Francesco Pavone Hot Topics presentation: Journey into the Brain: from Single Synapse to Whole Brain Anatomy by Correlative Microscopy

Presented at SPIE Photonics West 2014

04 March 2014

The study of the brain's plasticity, or its ability to change, helps to reveal how it works. The secrets of brain activity and its control of motion are hidden in the structures, the functionality and the morphology of the physical brain, notes Francesco Pavone of the European Laboratory for Non-Linear Spectroscopy (LENS) in his presentation,"Journey into the Brain: from Single Synapse to Whole Brain Anatomy by Correlative Microscopy."

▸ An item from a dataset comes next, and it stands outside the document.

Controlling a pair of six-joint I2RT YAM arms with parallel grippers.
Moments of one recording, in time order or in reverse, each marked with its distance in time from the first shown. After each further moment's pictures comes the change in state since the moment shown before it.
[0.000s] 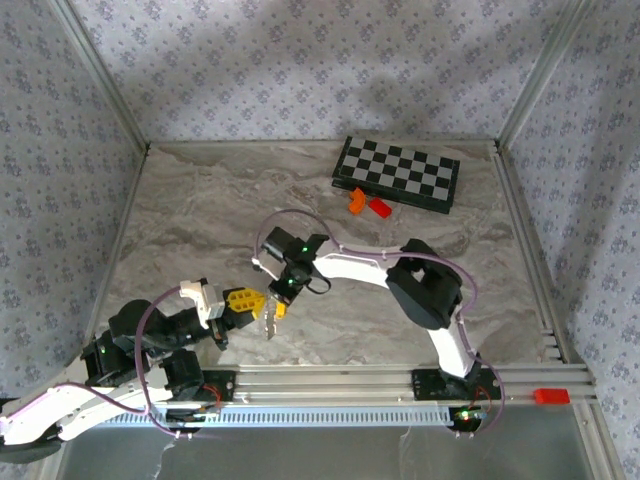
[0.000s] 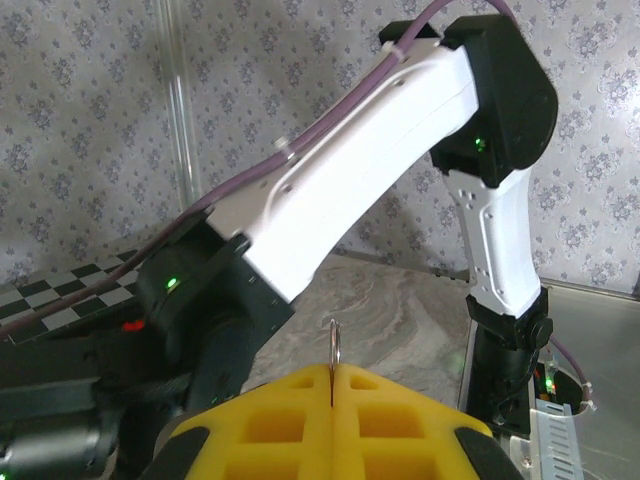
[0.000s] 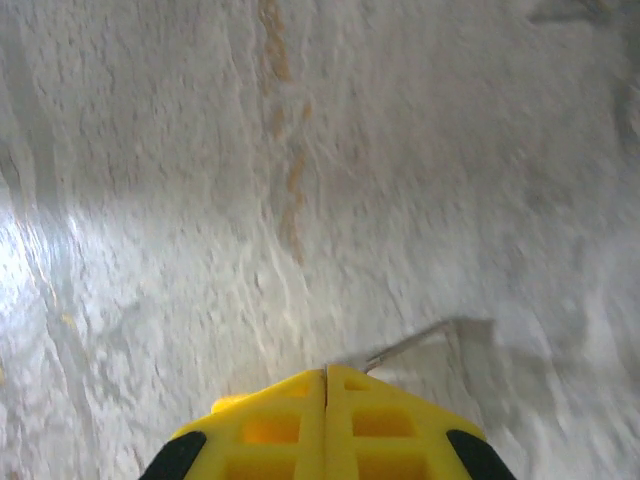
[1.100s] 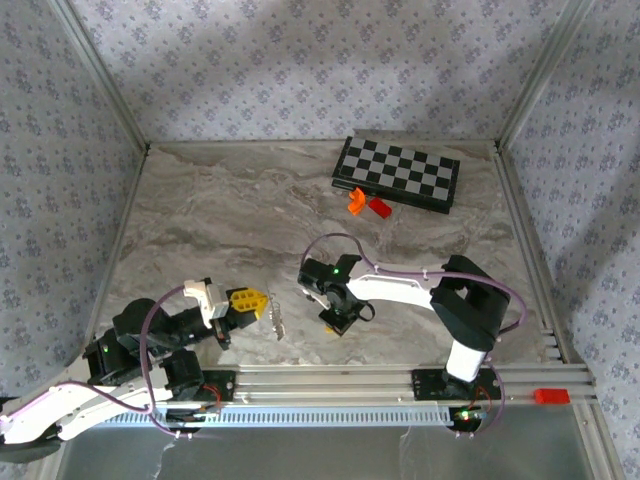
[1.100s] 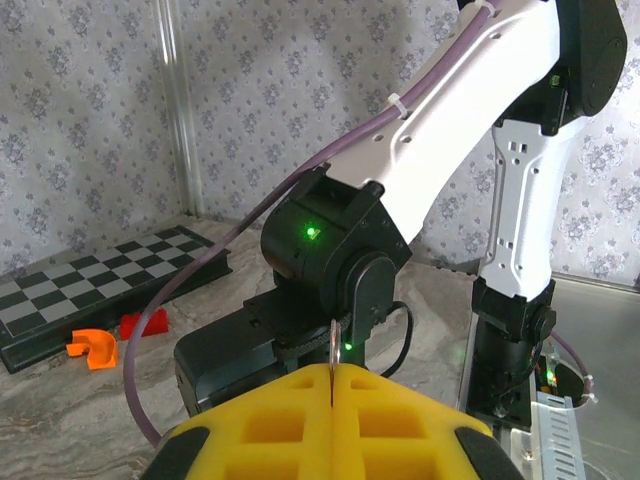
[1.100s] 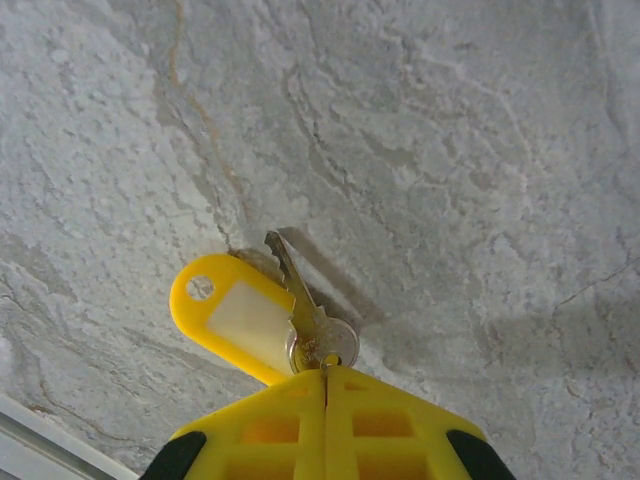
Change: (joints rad) left arm 0.000 0.015 -0.004 0.000 0.000 0.000; right arm 0.042 -0.265 -0.337 -0.320 0.199 0.144
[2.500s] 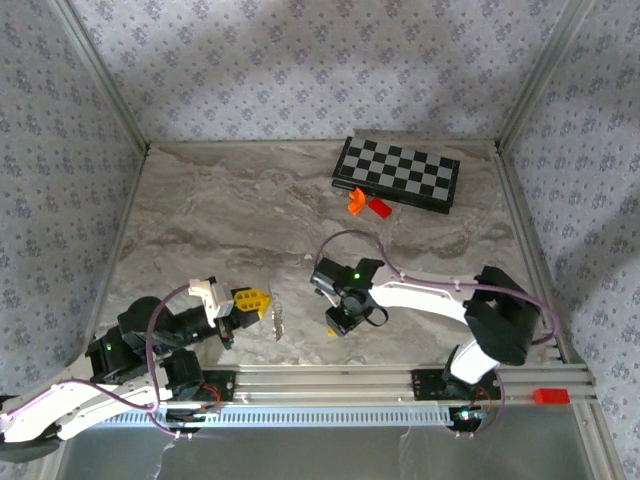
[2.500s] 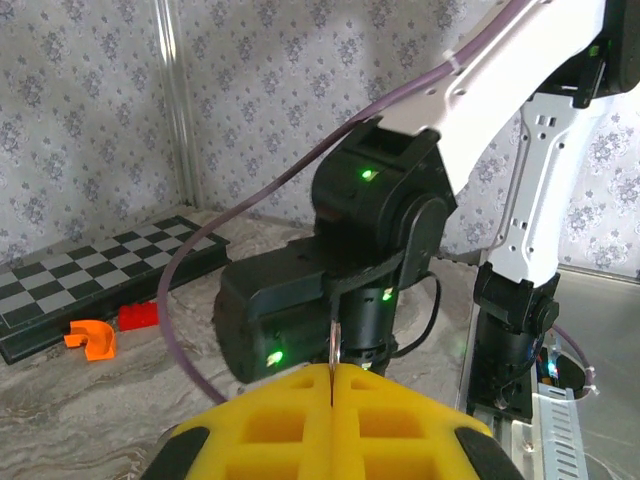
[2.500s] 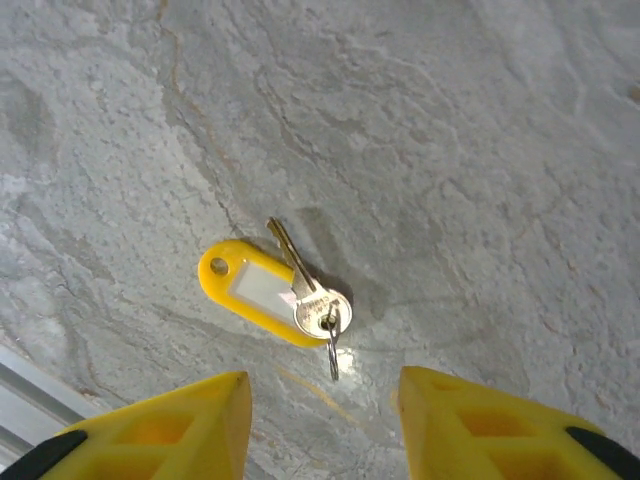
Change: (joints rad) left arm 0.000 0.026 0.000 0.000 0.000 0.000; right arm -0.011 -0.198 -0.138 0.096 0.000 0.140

We know synapses are formed through chemical interactions and electrical connections are made, Pavone says. But in order to understand the process we must examine the brain at several different scales. A cadre of optical methods such as correlative microscopy, optical manipulation, 3D tomography, confocal light sheet microscopy, and multimodal camera imaging are used to examine the brain at highly localized regions but at the multiple scales to reveal these inner workings.

Pavone is director of the international PhD program at LENS. He obtained his Laurea degree in physics at the University of Florence (Italy) in 1989. In 1993, he obtained a PhD in optics at the National Institute for Optics (Italy). In 1997, he spent 1 1/2 years as Maitre de Conférences Associe au College de France doing experimental work at the Ecole Normale Superieure (ENS) of Paris with Prof. Claude Cohen-Tannoudji. In 1998, he became associate professor of physics at the University of Perugia (Italy) and scientific director of the section of Atomic and Molecular Physics at LENS. Since 2004, he has been a professor of physics at the University of Florence.